• _INFORMATION SUPPLIED_:

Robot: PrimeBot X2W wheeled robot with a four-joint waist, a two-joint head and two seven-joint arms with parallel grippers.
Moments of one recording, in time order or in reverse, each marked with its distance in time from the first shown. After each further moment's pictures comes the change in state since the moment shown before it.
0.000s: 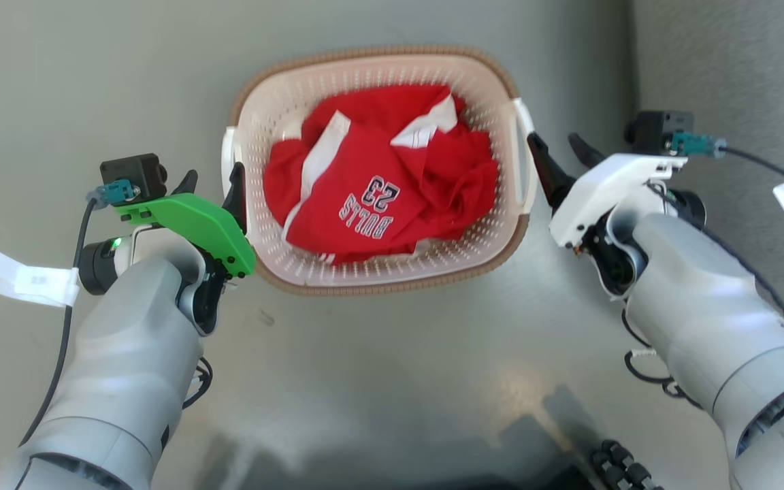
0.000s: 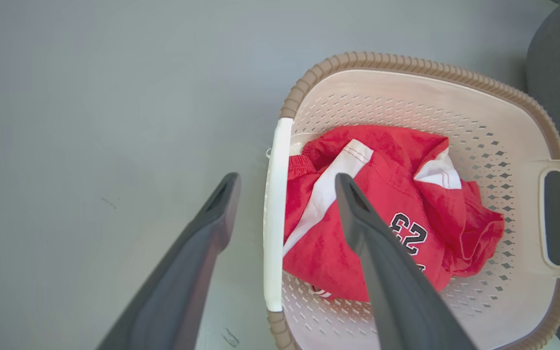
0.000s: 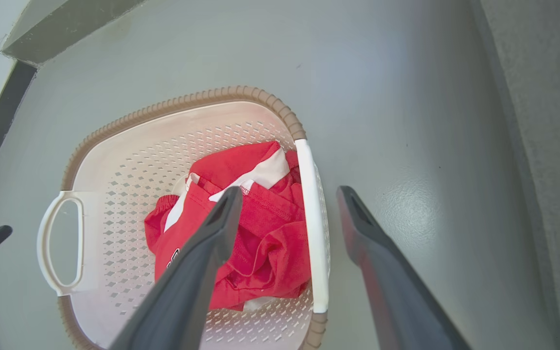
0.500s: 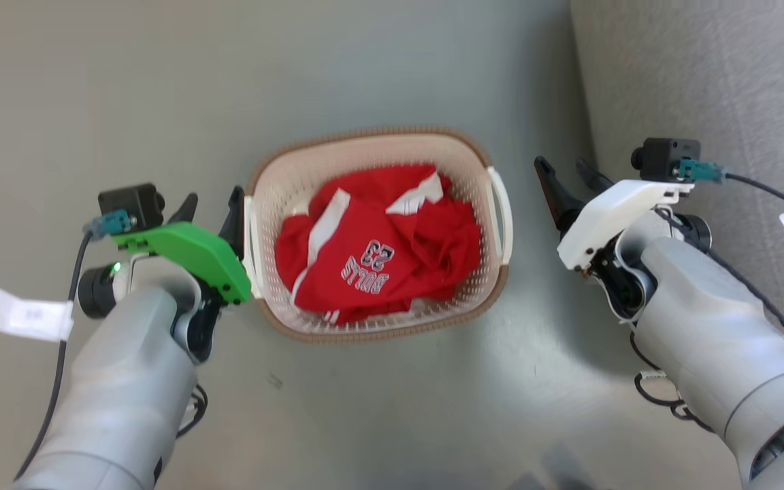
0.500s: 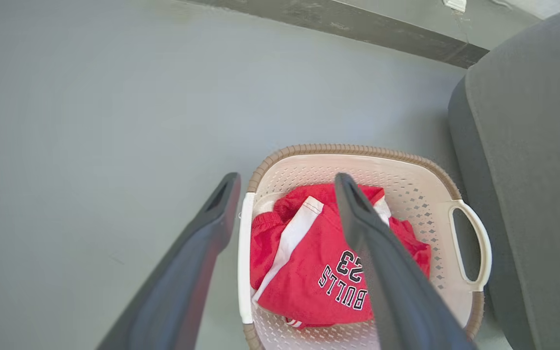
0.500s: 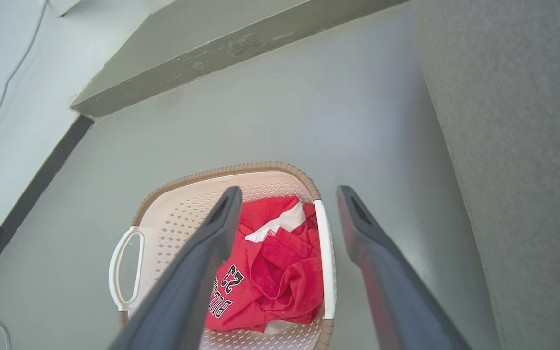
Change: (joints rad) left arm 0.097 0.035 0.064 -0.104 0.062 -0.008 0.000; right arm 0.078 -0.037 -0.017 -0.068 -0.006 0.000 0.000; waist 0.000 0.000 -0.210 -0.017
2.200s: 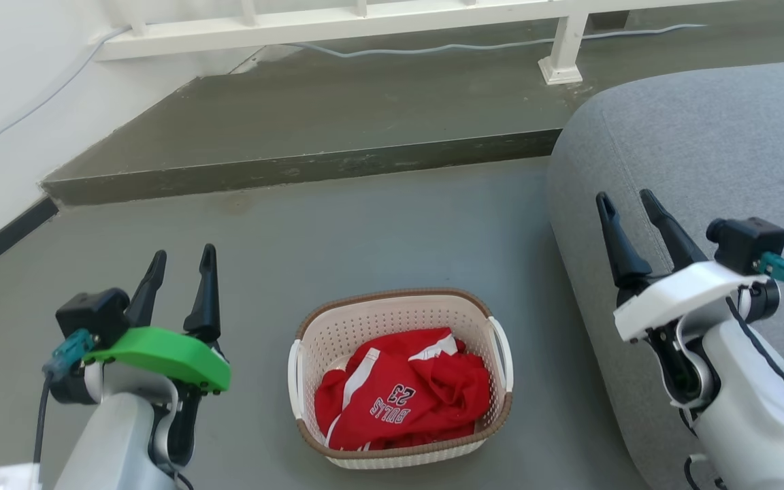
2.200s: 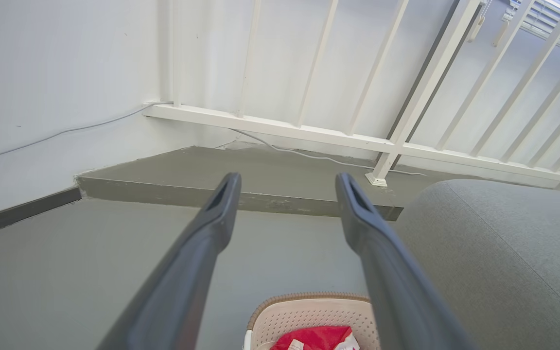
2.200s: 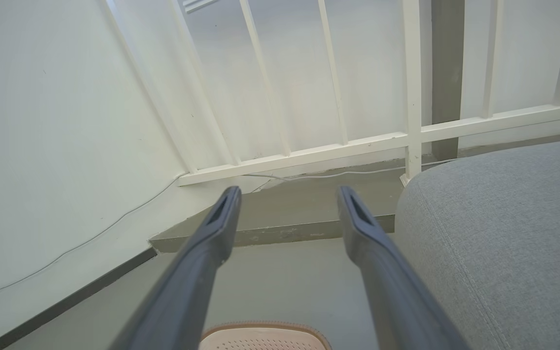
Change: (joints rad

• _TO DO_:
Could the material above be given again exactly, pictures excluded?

• _ANSWER BOX_:
Robot: PrimeBot X2W wheeled robot with a four-joint waist, a two-joint head and two seven-joint arms with parallel grippers.
Moments of one recording, in time order or in reverse, each marked with its distance in time from the first shown. After each further moment's pictures comes the change in state since the moment shown before it.
0.000s: 
0.000s: 
0.000s: 
0.500s: 
0.500s: 
0.500s: 
Change: (joints rad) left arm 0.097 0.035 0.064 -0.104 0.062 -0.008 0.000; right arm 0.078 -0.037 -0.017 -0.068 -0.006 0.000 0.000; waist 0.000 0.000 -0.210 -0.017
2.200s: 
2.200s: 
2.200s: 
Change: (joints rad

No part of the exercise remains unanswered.